Aim: To study the association between GP and general practice characteristics and video consultations user status (user, never user, and former user).
Design & setting: An anonymous, web-based, cross-sectional survey was distributed to all 1674 Danish general practices (single-handed, collaborative, and partnership forms) contracting with and working on a collective agreement with the public funder.
Method: Multinomial logistic regression was used to correlate video consultation user status and (1) general practice characteristics, and GPs' (2a) objective characteristics and (2b) subjective attitudes towards video consultations and organisational change.

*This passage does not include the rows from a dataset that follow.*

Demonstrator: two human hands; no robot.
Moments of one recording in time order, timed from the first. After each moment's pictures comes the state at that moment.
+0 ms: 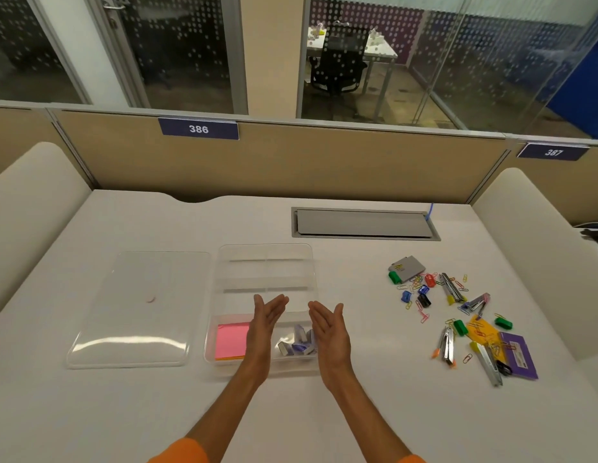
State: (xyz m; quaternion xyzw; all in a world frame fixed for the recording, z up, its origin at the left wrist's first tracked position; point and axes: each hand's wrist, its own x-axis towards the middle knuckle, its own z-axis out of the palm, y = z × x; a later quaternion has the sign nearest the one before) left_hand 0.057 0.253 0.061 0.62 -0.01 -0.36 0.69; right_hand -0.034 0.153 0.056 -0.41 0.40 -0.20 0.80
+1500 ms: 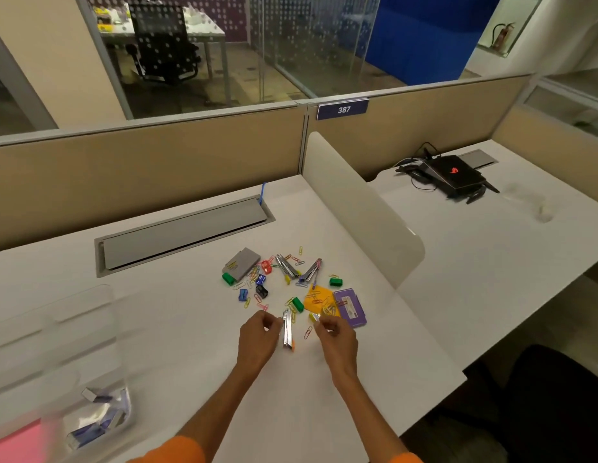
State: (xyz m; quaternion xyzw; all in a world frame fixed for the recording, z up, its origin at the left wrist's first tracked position) left_hand -0.140 -0.018 0.023 0.80 -0.31 -0.33 0.38; right_hand -0.295 -0.069 0.028 -0.50 0.63 -0.33 0.49
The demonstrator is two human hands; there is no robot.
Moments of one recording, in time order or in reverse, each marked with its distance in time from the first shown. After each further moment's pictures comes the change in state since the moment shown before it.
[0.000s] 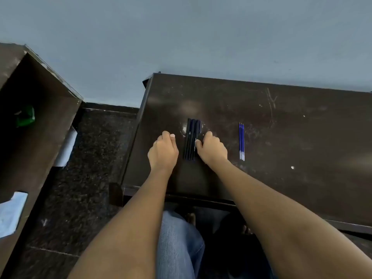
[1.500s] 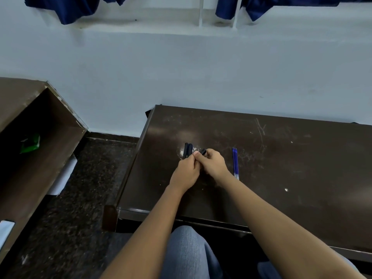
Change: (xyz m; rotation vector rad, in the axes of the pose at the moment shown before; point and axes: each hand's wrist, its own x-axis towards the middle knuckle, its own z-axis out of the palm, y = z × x) left_hand -0.004 0.038 0.028 -0.472 -0.288 0.179; right_hand 0.005 0.017 -0.016 0.618 0.029 -0.088
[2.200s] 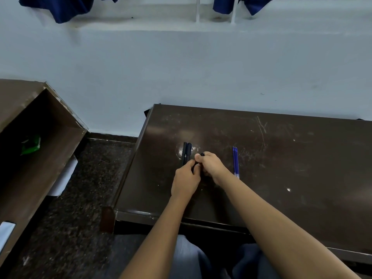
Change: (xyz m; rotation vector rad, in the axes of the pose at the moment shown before) left_hand -0.018 0.004 0.018 -0.031 0.123 -0.106; right_hand 0.003 -0.006 0.001 0.126 -0.148 0.225
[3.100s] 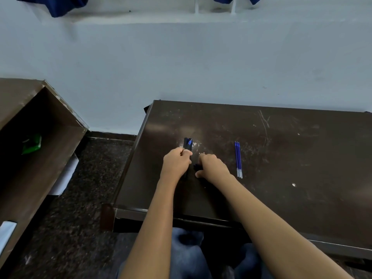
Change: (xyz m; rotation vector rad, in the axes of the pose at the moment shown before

Results: The study sample included 416 GPs. Comparing users of video consultations with never users, operating as a partnership practice (relative risk ratio [RRR] 0.22; 95% confidence interval [CI] = 0.06 to 0.85; P<0.05) and practices with six or more practice staff (RRR 0.05; 95% CI = 0.01 to 0.28; P<0.001) were significantly more likely to be users. GPs with a high degree of tech savviness (RRR 0.02; 95% CI = 0.001 to 0.17; P<0.001) and openness to organisational change (RRR 0.26; 95% CI = 0.08 to 0.85; P<0.05) were significantly more likely to use video consultations.
Conclusion: Characteristics of general practice and GPs are associated with video consultation user status (being a user, never user, or former user). Future research should use a difference-in-difference study design and register data to make causality claims.
Keywords: general practice; general practitioners; surveys and questionnaires; telehealth; video consultations.